- What is being asked -
Find the word "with" in the listing below. Copy every line that has it.

- The data -
***
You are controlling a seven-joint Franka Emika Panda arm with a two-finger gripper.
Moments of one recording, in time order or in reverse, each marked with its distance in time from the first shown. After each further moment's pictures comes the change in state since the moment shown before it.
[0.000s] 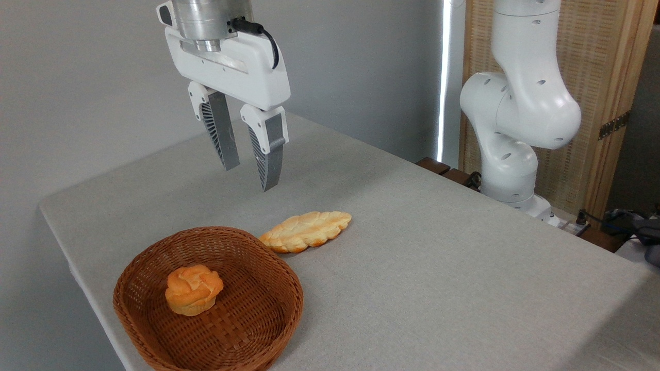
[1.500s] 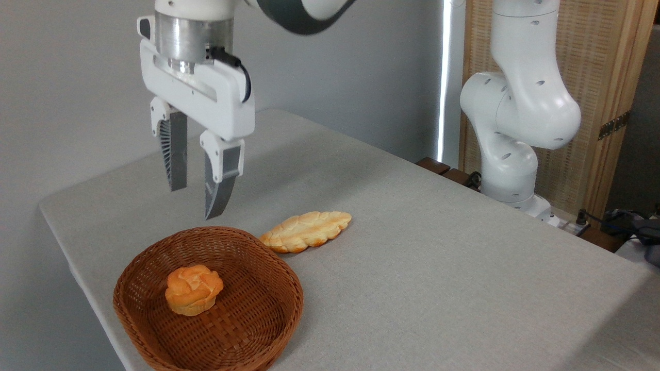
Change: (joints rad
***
- Exercise result -
You are controlling a seven-joint Franka Emika Panda arm with a two-finger gripper.
Moments of one recording, in time order or in reverse, each marked with its distance in time from the first shown. After each further moment's pictures comes the change in state since the moment shown before it.

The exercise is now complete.